• _Work to complete_:
The full set of records must be printed exactly as given.

• _Provided information_:

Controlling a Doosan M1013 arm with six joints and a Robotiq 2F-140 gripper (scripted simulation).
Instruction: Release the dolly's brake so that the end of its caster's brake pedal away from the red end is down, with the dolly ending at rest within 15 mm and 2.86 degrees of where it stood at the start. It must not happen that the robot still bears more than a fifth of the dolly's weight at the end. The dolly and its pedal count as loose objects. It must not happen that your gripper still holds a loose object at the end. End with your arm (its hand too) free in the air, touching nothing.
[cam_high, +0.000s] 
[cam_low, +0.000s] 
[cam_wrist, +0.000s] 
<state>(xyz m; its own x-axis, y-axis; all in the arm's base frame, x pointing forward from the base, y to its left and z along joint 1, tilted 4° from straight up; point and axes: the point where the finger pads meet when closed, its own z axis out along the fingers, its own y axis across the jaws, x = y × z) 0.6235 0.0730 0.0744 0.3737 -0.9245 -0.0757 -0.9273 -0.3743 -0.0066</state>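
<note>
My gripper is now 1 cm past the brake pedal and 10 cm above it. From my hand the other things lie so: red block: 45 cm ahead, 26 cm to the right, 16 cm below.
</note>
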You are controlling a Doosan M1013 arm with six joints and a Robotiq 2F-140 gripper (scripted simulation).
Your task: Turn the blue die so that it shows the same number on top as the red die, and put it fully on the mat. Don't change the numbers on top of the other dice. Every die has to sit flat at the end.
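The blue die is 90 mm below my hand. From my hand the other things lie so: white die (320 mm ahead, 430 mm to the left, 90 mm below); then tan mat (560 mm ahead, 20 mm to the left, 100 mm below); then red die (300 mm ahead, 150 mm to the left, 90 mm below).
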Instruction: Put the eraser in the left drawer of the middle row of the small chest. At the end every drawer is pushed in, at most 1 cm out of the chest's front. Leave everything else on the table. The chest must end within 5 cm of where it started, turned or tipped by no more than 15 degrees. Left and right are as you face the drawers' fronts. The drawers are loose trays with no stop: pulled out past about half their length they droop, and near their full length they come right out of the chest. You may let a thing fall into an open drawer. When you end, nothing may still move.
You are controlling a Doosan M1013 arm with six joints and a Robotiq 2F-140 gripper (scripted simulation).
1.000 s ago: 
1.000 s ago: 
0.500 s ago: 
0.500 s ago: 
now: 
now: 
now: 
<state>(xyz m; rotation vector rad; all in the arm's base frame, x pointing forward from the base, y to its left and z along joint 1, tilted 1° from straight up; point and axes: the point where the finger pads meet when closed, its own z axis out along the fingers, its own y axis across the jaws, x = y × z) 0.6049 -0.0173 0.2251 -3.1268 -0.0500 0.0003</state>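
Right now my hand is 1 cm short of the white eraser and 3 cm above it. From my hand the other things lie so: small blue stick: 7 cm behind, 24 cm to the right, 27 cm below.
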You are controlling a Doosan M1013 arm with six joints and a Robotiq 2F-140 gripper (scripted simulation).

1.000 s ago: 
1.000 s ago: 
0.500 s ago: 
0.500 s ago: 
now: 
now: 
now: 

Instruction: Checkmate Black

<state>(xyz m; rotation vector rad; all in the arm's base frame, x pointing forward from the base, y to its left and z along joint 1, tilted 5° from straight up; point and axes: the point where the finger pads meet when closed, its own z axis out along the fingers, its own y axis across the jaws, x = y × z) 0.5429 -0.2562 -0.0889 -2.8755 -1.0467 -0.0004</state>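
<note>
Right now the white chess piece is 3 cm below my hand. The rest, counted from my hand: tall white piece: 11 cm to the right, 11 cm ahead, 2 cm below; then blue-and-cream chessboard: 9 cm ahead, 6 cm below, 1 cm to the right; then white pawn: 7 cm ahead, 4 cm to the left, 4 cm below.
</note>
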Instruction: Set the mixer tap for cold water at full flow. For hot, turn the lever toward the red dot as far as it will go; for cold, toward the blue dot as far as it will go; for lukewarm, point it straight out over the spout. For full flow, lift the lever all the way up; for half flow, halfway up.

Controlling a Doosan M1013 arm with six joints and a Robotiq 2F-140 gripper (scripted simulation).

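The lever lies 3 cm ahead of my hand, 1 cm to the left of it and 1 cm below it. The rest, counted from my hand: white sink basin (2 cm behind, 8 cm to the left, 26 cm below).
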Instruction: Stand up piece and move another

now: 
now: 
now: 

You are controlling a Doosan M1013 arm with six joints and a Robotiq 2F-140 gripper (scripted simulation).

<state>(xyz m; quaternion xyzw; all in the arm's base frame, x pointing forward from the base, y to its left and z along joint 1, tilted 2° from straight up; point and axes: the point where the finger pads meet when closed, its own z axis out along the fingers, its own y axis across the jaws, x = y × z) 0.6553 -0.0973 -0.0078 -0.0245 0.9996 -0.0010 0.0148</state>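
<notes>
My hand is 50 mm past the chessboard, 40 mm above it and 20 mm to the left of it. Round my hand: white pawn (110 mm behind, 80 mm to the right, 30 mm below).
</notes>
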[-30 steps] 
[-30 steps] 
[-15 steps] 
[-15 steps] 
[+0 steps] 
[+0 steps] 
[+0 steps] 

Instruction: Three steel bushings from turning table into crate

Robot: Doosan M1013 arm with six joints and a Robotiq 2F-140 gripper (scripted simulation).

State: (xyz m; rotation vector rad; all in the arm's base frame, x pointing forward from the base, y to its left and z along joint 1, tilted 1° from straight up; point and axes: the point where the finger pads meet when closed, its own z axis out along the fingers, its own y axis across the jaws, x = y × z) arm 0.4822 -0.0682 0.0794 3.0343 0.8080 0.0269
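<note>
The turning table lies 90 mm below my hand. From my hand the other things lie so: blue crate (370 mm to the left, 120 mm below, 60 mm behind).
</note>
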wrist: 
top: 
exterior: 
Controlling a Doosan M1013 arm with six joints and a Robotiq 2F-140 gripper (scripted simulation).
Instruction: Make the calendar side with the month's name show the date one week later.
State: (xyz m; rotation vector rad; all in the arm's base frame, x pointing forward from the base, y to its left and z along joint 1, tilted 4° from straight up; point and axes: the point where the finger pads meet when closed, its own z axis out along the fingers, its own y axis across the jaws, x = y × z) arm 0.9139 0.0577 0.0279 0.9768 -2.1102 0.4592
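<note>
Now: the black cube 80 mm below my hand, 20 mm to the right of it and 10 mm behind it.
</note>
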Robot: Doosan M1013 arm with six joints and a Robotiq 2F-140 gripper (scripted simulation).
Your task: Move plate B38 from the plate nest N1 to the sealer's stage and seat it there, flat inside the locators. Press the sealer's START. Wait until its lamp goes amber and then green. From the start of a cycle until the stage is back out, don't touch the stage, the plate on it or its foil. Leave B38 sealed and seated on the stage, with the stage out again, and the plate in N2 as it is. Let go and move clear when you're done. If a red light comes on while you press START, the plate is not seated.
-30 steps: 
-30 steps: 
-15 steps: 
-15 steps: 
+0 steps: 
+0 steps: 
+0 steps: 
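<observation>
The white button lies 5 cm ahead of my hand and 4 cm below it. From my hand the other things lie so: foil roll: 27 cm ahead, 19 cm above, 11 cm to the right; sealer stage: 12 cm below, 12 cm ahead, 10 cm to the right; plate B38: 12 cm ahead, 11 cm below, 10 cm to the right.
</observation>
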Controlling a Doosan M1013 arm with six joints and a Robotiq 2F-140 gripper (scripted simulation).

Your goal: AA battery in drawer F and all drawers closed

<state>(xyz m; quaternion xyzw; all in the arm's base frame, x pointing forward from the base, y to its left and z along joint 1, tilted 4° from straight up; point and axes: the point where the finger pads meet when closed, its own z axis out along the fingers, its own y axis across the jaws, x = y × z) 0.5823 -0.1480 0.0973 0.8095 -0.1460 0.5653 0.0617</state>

• _Exercise result_:
Controlling a Doosan M1013 arm with six joints and a Robotiq 2F-140 gripper (scripted simulation).
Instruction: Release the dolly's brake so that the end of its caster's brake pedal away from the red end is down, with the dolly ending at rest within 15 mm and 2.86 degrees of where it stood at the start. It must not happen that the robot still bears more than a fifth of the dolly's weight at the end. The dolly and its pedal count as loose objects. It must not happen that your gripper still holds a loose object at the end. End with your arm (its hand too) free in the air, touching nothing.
[cam_high, +0.000s] 
[cam_low, +0.000s] 
[cam_wrist, +0.000s] 
<state>(xyz m; its own x-axis, y-axis; all in the arm's base frame, x pointing forward from the base, y to its left and z along joint 1, tilted 4° from straight up; point and axes: the point where the finger pads meet when closed, its own z axis out along the fingers, its own y axis across the jaws, x = y × z) 0.6235 0.0730 0.0744 0.3737 -0.9245 -0.0757 -0.9273 -0.3743 -0.0066</state>
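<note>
My gripper is now 1 cm past the brake pedal and 10 cm above it. From my hand the other things lie so: red block: 45 cm ahead, 26 cm to the right, 16 cm below.
</note>
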You are controlling a Doosan M1013 arm with six joints and a Robotiq 2F-140 gripper (scripted simulation).
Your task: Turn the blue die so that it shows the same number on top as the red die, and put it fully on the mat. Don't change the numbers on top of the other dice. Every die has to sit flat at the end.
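The blue die is 90 mm below my hand. From my hand the other things lie so: white die (320 mm ahead, 430 mm to the left, 90 mm below); then tan mat (560 mm ahead, 20 mm to the left, 100 mm below); then red die (300 mm ahead, 150 mm to the left, 90 mm below).
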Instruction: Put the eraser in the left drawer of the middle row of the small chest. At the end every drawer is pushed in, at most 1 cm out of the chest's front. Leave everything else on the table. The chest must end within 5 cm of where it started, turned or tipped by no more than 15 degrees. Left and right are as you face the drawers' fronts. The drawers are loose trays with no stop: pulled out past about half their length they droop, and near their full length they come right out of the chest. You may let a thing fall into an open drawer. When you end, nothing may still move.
You are controlling a Doosan M1013 arm with six joints and a Robotiq 2F-140 gripper (scripted simulation).
1.000 s ago: 
1.000 s ago: 
0.500 s ago: 
0.500 s ago: 
now: 
now: 
now: 
<state>(xyz m; rotation vector rad; all in the arm's base frame, x pointing forward from the base, y to its left and z along joint 1, tilted 1° from straight up; point and axes: the point where the finger pads meet when closed, its own z axis out along the fingers, its own y axis across the jaws, x = y × z) 0.6049 -0.0173 0.2251 -3.1268 -0.0500 0.0003</state>
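Right now my hand is 1 cm short of the white eraser and 3 cm above it. From my hand the other things lie so: small blue stick: 7 cm behind, 24 cm to the right, 27 cm below.
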You are controlling a Doosan M1013 arm with six joints and a Robotiq 2F-140 gripper (scripted simulation).

1.000 s ago: 
1.000 s ago: 
0.500 s ago: 
0.500 s ago: 
now: 
now: 
now: 

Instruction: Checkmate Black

<state>(xyz m; rotation vector rad; all in the arm's base frame, x pointing forward from the base, y to its left and z along joint 1, tilted 5° from straight up; point and axes: the point where the finger pads meet when closed, its own z axis out along the fingers, its own y axis across the jaws, x = y × z) 0.5429 -0.2562 -0.0889 -2.8755 -1.0467 -0.0004</state>
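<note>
Right now the white chess piece is 3 cm below my hand. The rest, counted from my hand: tall white piece: 11 cm to the right, 11 cm ahead, 2 cm below; then blue-and-cream chessboard: 9 cm ahead, 6 cm below, 1 cm to the right; then white pawn: 7 cm ahead, 4 cm to the left, 4 cm below.
</note>
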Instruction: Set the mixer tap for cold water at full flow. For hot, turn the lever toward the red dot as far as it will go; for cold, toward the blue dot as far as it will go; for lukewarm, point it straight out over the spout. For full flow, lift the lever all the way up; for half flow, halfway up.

Controlling a Doosan M1013 arm with six joints and a Robotiq 2F-140 gripper (scripted simulation).

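The lever lies 3 cm ahead of my hand, 1 cm to the left of it and 1 cm below it. The rest, counted from my hand: white sink basin (2 cm behind, 8 cm to the left, 26 cm below).
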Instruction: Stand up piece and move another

now: 
now: 
now: 

You are controlling a Doosan M1013 arm with six joints and a Robotiq 2F-140 gripper (scripted simulation).

<state>(xyz m; quaternion xyzw; all in the arm's base frame, x pointing forward from the base, y to its left and z along joint 1, tilted 2° from straight up; point and axes: the point where the finger pads meet when closed, its own z axis out along the fingers, its own y axis across the jaws, x = y × z) 0.6553 -0.0973 -0.0078 -0.0245 0.9996 -0.0010 0.0148</state>
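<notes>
My hand is 50 mm past the chessboard, 40 mm above it and 20 mm to the left of it. Round my hand: white pawn (110 mm behind, 80 mm to the right, 30 mm below).
</notes>
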[-30 steps] 
[-30 steps] 
[-15 steps] 
[-15 steps] 
[+0 steps] 
[+0 steps] 
[+0 steps] 

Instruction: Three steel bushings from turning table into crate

Robot: Doosan M1013 arm with six joints and a Robotiq 2F-140 gripper (scripted simulation).

State: (xyz m; rotation vector rad; all in the arm's base frame, x pointing forward from the base, y to its left and z along joint 1, tilted 1° from straight up; point and axes: the point where the finger pads meet when closed, its own z axis out along the fingers, its own y axis across the jaws, x = y × z) arm 0.4822 -0.0682 0.0794 3.0343 0.8080 0.0269
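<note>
The turning table lies 90 mm below my hand. From my hand the other things lie so: blue crate (370 mm to the left, 120 mm below, 60 mm behind).
</note>
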wrist: 
top: 
exterior: 
Controlling a Doosan M1013 arm with six joints and a Robotiq 2F-140 gripper (scripted simulation).
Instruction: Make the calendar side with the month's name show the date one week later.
State: (xyz m; rotation vector rad; all in the arm's base frame, x pointing forward from the base, y to its left and z along joint 1, tilted 4° from straight up; point and axes: the point where the finger pads meet when closed, its own z axis out along the fingers, its own y axis across the jaws, x = y × z) arm 0.9139 0.0577 0.0279 0.9768 -2.1102 0.4592
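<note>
Now: the black cube 80 mm below my hand, 20 mm to the right of it and 10 mm behind it.
</note>
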Robot: Doosan M1013 arm with six joints and a Robotiq 2F-140 gripper (scripted simulation).
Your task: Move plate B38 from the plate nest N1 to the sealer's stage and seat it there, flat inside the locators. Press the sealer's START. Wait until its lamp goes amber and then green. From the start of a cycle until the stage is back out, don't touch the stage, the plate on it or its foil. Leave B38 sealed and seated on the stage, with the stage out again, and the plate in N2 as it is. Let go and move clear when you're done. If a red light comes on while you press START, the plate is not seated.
-30 steps: 
-30 steps: 
-15 steps: 
-15 steps: 
+0 steps: 
+0 steps: 
+0 steps: 
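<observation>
The white button lies 5 cm ahead of my hand and 4 cm below it. From my hand the other things lie so: foil roll: 27 cm ahead, 19 cm above, 11 cm to the right; sealer stage: 12 cm below, 12 cm ahead, 10 cm to the right; plate B38: 12 cm ahead, 11 cm below, 10 cm to the right.
</observation>
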Controlling a Doosan M1013 arm with six joints and a Robotiq 2F-140 gripper (scripted simulation).

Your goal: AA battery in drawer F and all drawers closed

<state>(xyz m; quaternion xyzw; all in the arm's base frame, x pointing forward from the base, y to its left and z along joint 1, tilted 4° from straight up; point and axes: the point where the finger pads meet when closed, its own z axis out along the fingers, its own y axis across the jaws, x = y × z) 0.5823 -0.1480 0.0973 0.8095 -0.1460 0.5653 0.0617</state>

This answer has no further content.